Perumpuzha is a small suburban town in Kollam district of Kerala, India. The junction is the meeting place of Kottiyam-Kundara & Kollam-Veliyam roads. Distance from Kollam city is about 16 km. Near to the town junction there is a market called Perumpuzha market. Assisi Attornment Hospital is just one or two minutes walk from the junction. A three-minute walk from junction towards north, a cashew factory is there. Previously it was under the Dalmia Management. The local name for the company was 'Sayippinte Company'. But now it is under CAPEX (A Kerala Govt. undertaking).

==Location==
The roads from junction towards south is to Kureepally, west Punukannoor, north Kundara & towards east Nallila.

==History==
Kundara, the nearest town is famous in history, as it was from here that Veluthampi Dalawa issued the famous Kundara Vilambaram in 1809. Large deposits of China Clay discovered here helped in the establishment of the Government Ceramics concerns. The Aluminium Industries (ALIND), Kundara is one of the leading Indian firms manufacturing aluminium cables.
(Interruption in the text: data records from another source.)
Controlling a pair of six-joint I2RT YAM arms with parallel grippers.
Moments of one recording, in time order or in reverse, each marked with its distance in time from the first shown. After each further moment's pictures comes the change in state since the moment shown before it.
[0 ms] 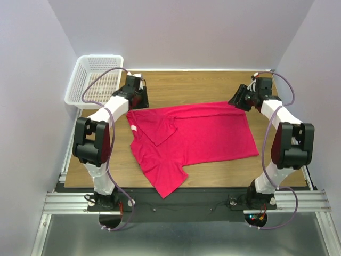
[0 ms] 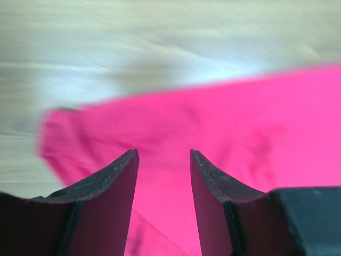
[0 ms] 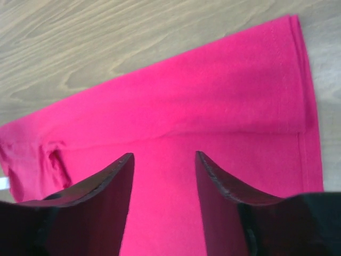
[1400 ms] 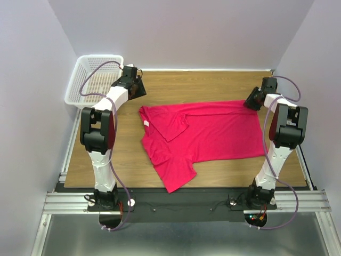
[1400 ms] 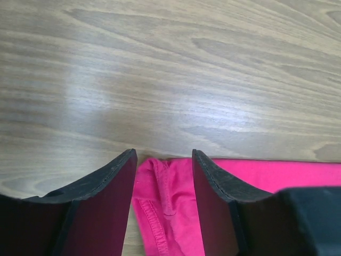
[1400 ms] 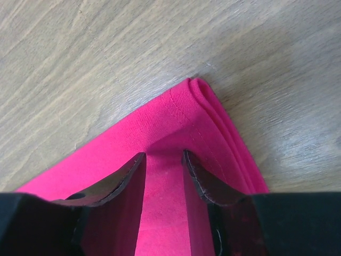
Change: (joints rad) left arm 0.104 0.229 0.270 0.011 -0.067 -0.120; right arm -0.138 0.403 0.249 0.035 0.284 0.037
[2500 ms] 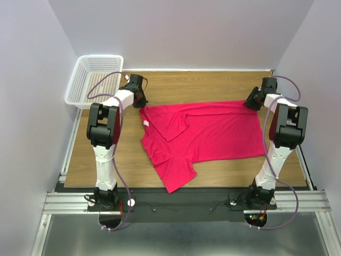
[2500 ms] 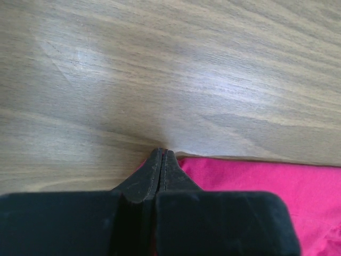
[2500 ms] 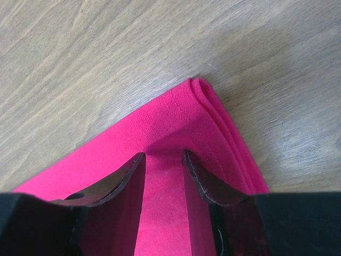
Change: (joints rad) left arm -0.019 0.128 -0.007 -0.031 -0.012 -0.064; right arm 0.000 -0.001 -0.001 0.002 -0.001 -0.011
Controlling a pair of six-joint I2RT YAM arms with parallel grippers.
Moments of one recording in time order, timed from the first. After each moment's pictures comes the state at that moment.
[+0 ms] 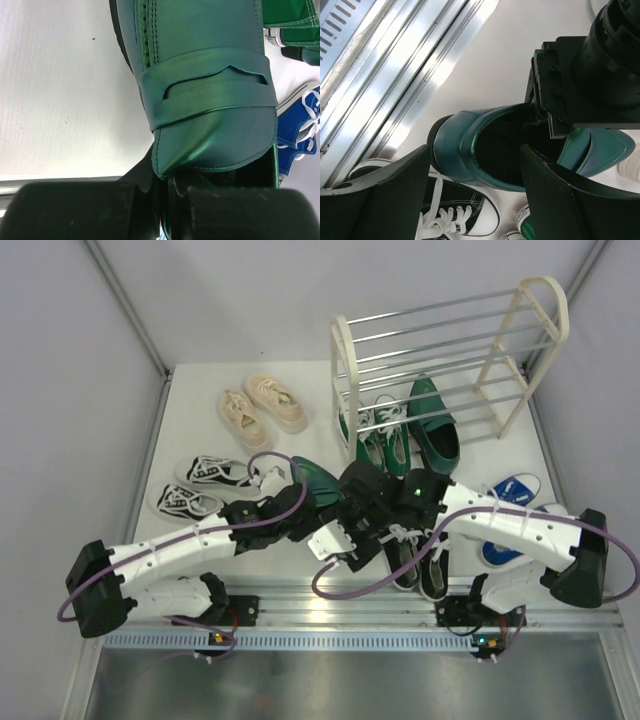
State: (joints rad) left arm -1.00 1.12 0.77 -0.54 -0.32 -1.44; right arm 1.12 1.35 1.28 -0.93 -0.41 -1.07
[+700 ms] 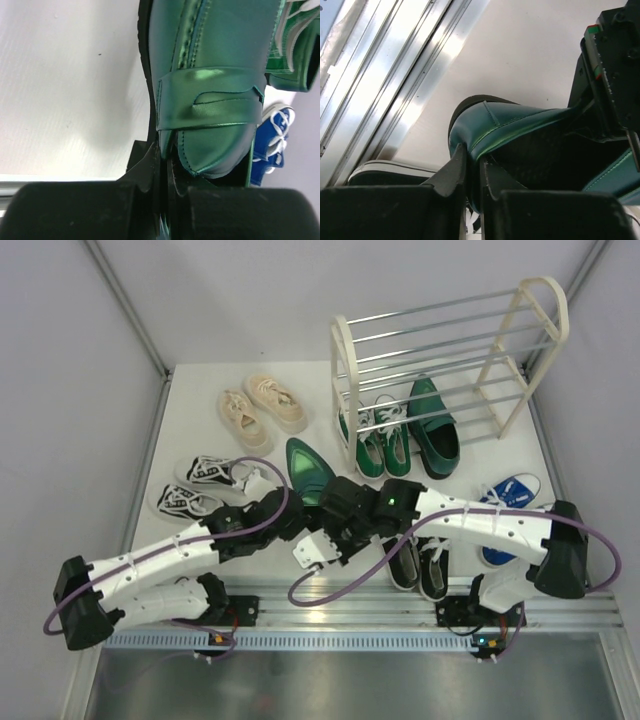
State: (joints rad) left arm -1.00 1.00 0.74 -0.58 -0.40 -1.53; right arm 1.22 1.46 1.27 -0.90 -0.23 -0.99
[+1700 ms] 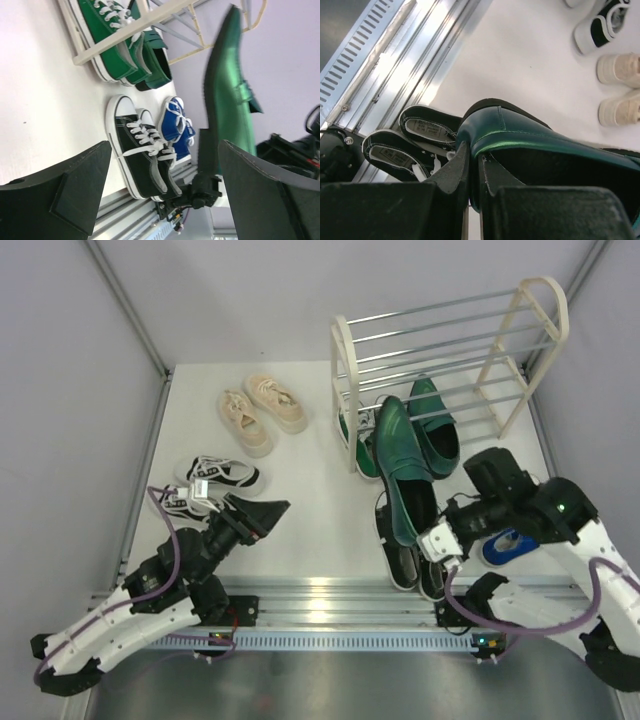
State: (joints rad) left arm -1.01 0.21 0.49 -0.35 -0.41 -1.09; right arm 0.71 0.91 1.25 -1.39 -0.69 -1.43
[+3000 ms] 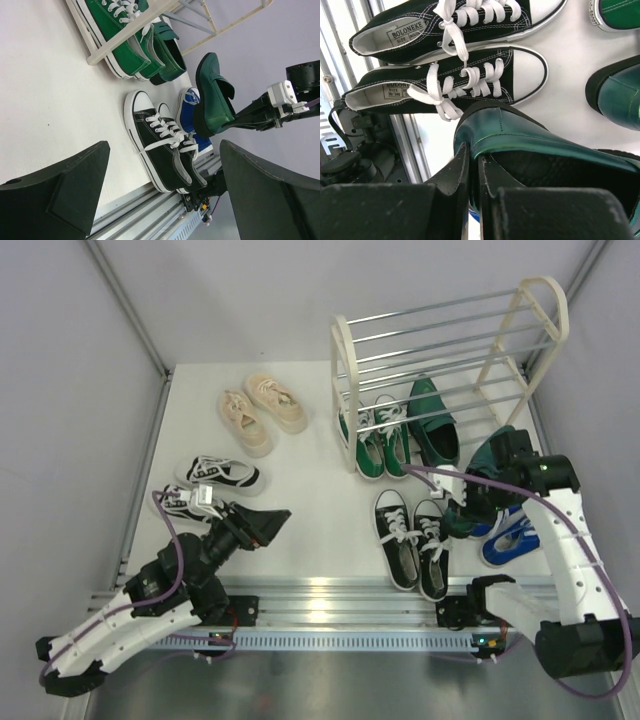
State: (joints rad) left arm -1.01 0.13 0.43 -0.38 -0.38 -0.96; right arm 0.12 1.00 1.10 -1.41 -0.48 -1.26
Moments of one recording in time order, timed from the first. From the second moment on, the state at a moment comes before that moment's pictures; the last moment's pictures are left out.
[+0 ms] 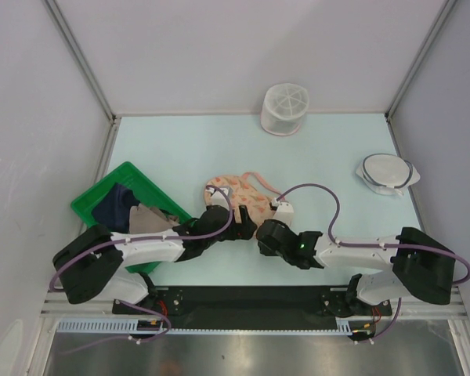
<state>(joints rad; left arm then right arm) -0.95 1.35 0.52 0.26 -0.23 -0.75 1.13 1.35 0.63 -0.16 0.43 1.00</state>
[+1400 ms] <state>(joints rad) -0.95 1.41 0.52 0.33 -0.24 -0.79 1.20 1.32 0.61 -0.20 0.46 1.00</state>
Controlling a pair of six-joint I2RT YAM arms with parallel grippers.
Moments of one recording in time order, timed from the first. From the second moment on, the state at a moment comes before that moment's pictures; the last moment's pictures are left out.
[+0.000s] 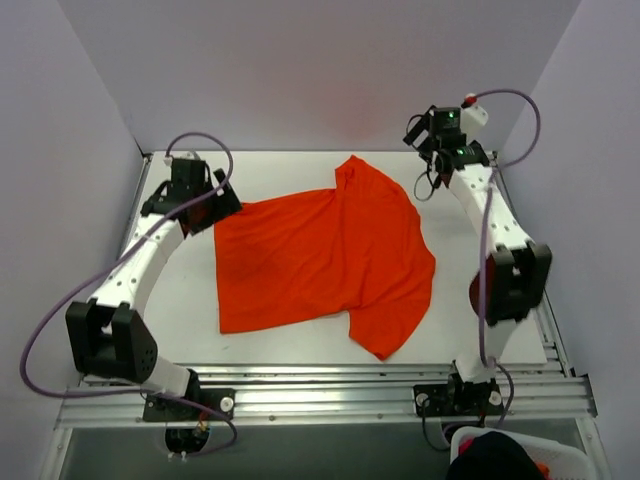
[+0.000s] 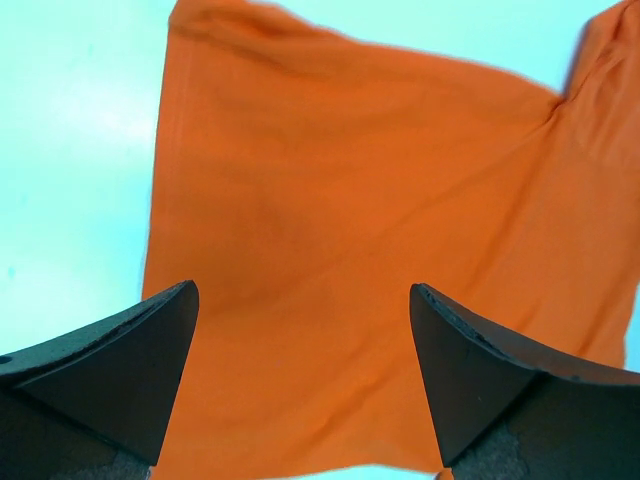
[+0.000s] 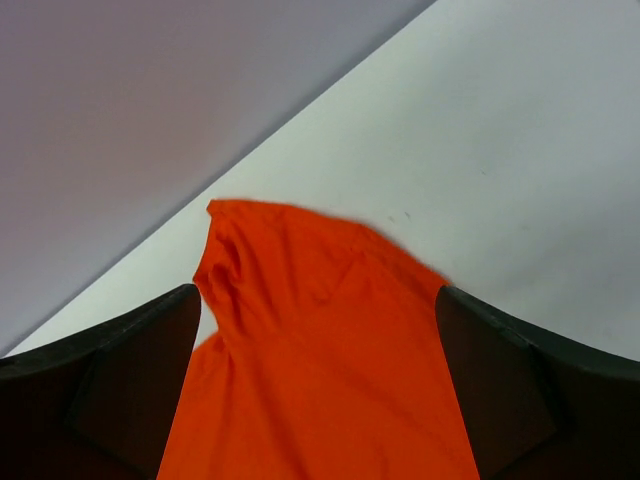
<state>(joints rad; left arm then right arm) -0.17 1.53 1.39 -0.64 -0.06 -0.61 0.14 1.97 1.85 -0.45 0.35 0.72</state>
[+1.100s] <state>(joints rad) -0.34 0.98 0.71 -0.91 0.04 -0.89 0.19 1.38 1.05 -0.99 0.25 0.83</state>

Kerala Electricals and Allied Engineering Company are also located in Kundara.

== Education ==
1. Govt. LP School, Perumpuzha
2. MGUPS, Perumpuzha
3. SN Public School
4. Noble Public School
5. Gurudeva Central School

==Assisi Atonement Hospital==

The Assisi Atonement Hospital was started in 1967 by Fr. Culburt OFM Cap at Perumpuzha, Kollam district, Kerala. On 1971 Benedict Mar Gregorious, Archbishop of Trivandrum, blessed the hospital. It was registered under the Travancore Cochin Literacy Scientific and Charitable Societies Registration Act 1955 on 1 November 1989. As of 2014 it was run by The Congregation of Sisters of Imitation of Christ (Bethany Sisters).